Here we can use the update-img tool included with the driver. It takes 3 parameters: a snapshot (/dev/datto0), the list of changed blocks (/.datto from step 1), and an original backup image (/backups/sda1-bkp created in step 3). It copies the blocks listed in the block list from the new snapshot to the existing image, effectively updating the image.

  1. Clean up the leftover file:

    rm /.datto

  2. Go back to step 4 and repeat: Keep in mind it is important to specify a different COW file path for each use. If you use the same file name you will overwrite the list of changed blocks. As a result you will have to use dd to perform a full copy again instead of using the faster update-img tool (which only copies the changed blocks).
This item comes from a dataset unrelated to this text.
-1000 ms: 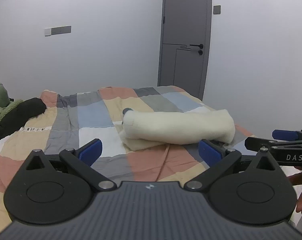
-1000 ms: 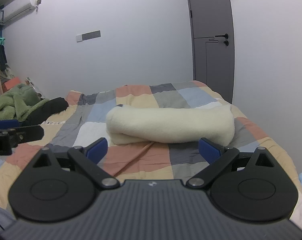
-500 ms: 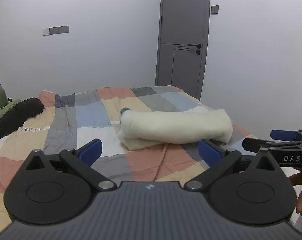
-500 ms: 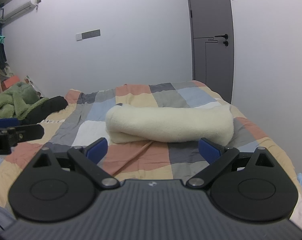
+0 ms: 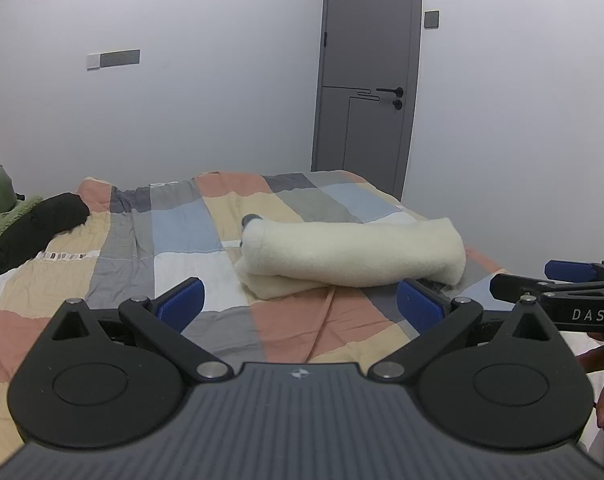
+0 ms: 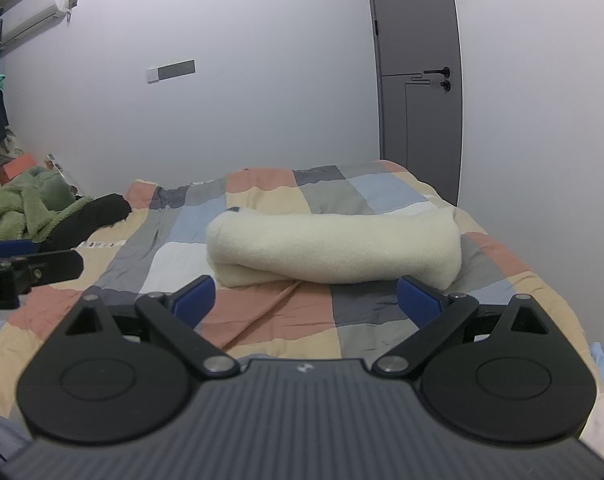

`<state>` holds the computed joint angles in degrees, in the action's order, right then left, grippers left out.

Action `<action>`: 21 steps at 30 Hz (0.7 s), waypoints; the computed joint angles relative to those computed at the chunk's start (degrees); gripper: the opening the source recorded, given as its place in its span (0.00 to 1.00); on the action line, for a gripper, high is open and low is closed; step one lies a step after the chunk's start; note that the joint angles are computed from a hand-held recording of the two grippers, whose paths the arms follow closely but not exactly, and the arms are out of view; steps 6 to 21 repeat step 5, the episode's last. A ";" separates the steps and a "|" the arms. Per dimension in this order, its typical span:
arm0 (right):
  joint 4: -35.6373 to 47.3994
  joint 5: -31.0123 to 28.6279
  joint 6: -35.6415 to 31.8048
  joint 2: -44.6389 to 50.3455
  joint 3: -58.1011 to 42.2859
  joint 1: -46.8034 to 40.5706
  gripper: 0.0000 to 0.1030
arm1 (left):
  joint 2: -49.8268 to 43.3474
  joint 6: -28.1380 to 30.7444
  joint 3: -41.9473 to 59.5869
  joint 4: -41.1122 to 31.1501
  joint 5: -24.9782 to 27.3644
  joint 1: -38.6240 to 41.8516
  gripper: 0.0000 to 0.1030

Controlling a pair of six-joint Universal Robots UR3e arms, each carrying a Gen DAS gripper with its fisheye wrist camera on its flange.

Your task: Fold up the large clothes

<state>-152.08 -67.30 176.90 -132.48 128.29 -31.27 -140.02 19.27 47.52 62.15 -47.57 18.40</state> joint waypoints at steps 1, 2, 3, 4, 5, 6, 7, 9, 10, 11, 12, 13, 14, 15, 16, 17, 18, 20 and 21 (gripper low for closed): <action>0.19 0.66 -0.06 -0.25 0.13 -0.47 0.96 | -0.17 0.00 0.26 -0.09 0.08 -0.04 1.00; 0.29 0.59 0.05 -0.30 0.12 -0.34 0.96 | -0.14 -0.02 0.05 0.09 0.11 -0.08 1.00; 0.15 0.16 0.19 -0.08 0.05 0.01 0.96 | -0.19 -0.17 0.09 0.08 0.07 -0.15 1.00; 0.01 -0.07 0.21 0.18 -0.05 0.21 0.96 | -0.31 -0.45 0.10 0.22 -0.03 -0.29 1.00; 0.04 -0.02 0.24 0.18 -0.06 0.18 0.96 | -0.29 -0.48 0.01 0.16 0.10 -0.12 1.00; 0.04 -0.02 0.24 0.18 -0.06 0.18 0.96 | -0.29 -0.48 0.01 0.16 0.10 -0.12 1.00; 0.04 -0.02 0.24 0.18 -0.06 0.18 0.96 | -0.29 -0.48 0.01 0.16 0.10 -0.12 1.00; 0.04 -0.02 0.24 0.18 -0.06 0.18 0.96 | -0.29 -0.48 0.01 0.16 0.10 -0.12 1.00; 0.04 -0.02 0.24 0.18 -0.06 0.18 0.96 | -0.29 -0.48 0.01 0.16 0.10 -0.12 1.00; 0.04 -0.02 0.24 0.18 -0.06 0.18 0.96 | -0.29 -0.48 0.01 0.16 0.10 -0.12 1.00; 0.04 -0.02 0.24 0.18 -0.06 0.18 0.96 | -0.29 -0.48 0.01 0.16 0.10 -0.12 1.00; 0.04 -0.02 0.24 0.18 -0.06 0.18 0.96 | -0.29 -0.48 0.01 0.16 0.10 -0.12 1.00; 0.04 -0.02 0.24 0.18 -0.06 0.18 0.96 | -0.29 -0.48 0.01 0.16 0.10 -0.12 1.00; 0.04 -0.02 0.24 0.18 -0.06 0.18 0.96 | -0.29 -0.48 0.01 0.16 0.10 -0.12 1.00; 0.04 -0.02 0.24 0.18 -0.06 0.18 0.96 | -0.29 -0.48 0.01 0.16 0.10 -0.12 1.00; 0.04 -0.02 0.24 0.18 -0.06 0.18 0.96 | -0.29 -0.48 0.01 0.16 0.10 -0.12 1.00; 0.04 -0.02 0.24 0.18 -0.06 0.18 0.96 | -0.29 -0.48 0.01 0.16 0.10 -0.12 1.00; 0.04 -0.02 0.24 0.18 -0.06 0.18 0.96 | -0.29 -0.48 0.01 0.16 0.10 -0.12 1.00; 0.04 -0.02 0.24 0.18 -0.06 0.18 0.96 | -0.29 -0.48 0.01 0.16 0.10 -0.12 1.00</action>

If you wish to keep multiple versions of the image, we recommend that you copy your images a snapshotting filesystem (such as BTRFS or ZFS). You can then snapshot the images after updating them (step 3 for the full backup or 7 the differential). This will allow you to keep a history of revisions to the image.

Driver Status

The current status of the dattobd driver can be read from the file /proc/datto-info. This is a JSON-formatted file with 2 fields: a version number "version" and an array of "devices". Each device has the following fields:

  • minor: The minor number of the snapshot (for identification purposes).
  • cow_file: The path to the cow file relative to the mountpoint of the block device. If the device is in an unverified state, the path is presented as it was given to the driver.
  • block_device: The block device being tracked by this device.
  • max_cache: The maximum amount of memory that may be used to cache metadata for this device (in bytes).
  • fallocate: The preallocated size of the cow file (in bytes). This will not be printed if the device is in the unverified state.
  • seq_id: The sequence id of the snapshot. This number starts at 1 for new snapshots and is incremented on each transition to snapshot.
  • uuid: Uniquely identifies a series of snapshots. It is not changed on state transition.
  • error: This field will only be present if the device has failed. It shows the linux standard error code indicating what went wrong. More specific info is printed to dmesg.
  • state: An integer representing the current working state of the device. There are 6 possible states; for more info on these refer to STRUCTURE.md.
    • 0 = dormant incremental
    • 1 = dormant snapshot
    • 2 = active incremental
    • 3 = active snapshot
    • 4 = unverified incremental
    • 5 = unverified snapshot
  • nr_changed_blocks: The number of blocks that have changed since the last snapshot.
  • version: Version of the on-disk format of the COW header.